▸ TASK TO COMPLETE: Please copy each line of the listing below in which the word "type" appears.

········

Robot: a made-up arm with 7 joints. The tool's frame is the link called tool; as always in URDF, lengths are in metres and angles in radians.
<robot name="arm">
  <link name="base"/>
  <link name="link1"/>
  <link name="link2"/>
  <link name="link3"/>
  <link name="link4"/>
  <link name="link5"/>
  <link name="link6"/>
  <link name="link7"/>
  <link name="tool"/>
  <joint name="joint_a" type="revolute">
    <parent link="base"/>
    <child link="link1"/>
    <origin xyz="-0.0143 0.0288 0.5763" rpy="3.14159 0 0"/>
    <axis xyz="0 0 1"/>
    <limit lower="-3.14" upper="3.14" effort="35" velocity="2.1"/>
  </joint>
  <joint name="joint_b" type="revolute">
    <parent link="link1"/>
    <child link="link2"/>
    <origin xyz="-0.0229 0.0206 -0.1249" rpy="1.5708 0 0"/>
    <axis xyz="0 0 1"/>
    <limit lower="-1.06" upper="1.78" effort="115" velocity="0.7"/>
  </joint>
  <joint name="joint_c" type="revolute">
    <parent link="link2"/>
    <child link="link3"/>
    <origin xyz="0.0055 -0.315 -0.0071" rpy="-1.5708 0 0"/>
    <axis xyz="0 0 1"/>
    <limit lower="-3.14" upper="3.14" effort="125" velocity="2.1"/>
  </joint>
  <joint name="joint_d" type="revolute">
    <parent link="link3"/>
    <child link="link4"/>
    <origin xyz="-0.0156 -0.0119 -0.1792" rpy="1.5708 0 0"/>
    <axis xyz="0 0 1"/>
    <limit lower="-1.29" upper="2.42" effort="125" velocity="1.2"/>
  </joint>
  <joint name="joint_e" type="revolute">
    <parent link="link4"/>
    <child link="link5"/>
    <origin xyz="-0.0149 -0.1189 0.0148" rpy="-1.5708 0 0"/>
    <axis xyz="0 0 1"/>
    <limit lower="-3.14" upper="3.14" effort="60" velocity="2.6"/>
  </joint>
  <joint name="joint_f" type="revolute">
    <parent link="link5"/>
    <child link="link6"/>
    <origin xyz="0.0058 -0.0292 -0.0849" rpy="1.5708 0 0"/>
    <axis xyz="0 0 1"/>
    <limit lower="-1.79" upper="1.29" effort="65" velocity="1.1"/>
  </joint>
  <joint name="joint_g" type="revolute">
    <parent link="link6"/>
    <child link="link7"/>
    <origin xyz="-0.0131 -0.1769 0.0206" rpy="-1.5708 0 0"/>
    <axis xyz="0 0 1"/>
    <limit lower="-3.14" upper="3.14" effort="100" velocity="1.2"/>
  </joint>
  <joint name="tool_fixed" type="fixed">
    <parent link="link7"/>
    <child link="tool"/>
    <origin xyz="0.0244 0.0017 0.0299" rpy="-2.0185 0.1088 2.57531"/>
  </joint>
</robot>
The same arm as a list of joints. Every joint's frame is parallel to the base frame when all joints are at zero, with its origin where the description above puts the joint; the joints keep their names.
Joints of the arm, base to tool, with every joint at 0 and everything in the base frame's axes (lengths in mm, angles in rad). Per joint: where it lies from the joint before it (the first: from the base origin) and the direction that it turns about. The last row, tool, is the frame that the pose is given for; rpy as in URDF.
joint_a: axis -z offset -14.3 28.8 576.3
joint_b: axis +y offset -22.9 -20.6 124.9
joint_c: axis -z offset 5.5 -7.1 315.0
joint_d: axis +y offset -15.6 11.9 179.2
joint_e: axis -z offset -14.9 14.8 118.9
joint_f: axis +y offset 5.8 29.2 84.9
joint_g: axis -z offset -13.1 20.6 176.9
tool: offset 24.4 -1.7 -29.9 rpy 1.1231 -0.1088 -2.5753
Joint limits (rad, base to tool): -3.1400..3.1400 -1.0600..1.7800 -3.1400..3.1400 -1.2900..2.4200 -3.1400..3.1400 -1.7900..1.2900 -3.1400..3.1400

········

▸ FINAL ANSWER:
  <joint name="joint_a" type="revolute">
  <joint name="joint_b" type="revolute">
  <joint name="joint_c" type="revolute">
  <joint name="joint_d" type="revolute">
  <joint name="joint_e" type="revolute">
  <joint name="joint_f" type="revolute">
  <joint name="joint_g" type="revolute">
  <joint name="tool_fixed" type="fixed">

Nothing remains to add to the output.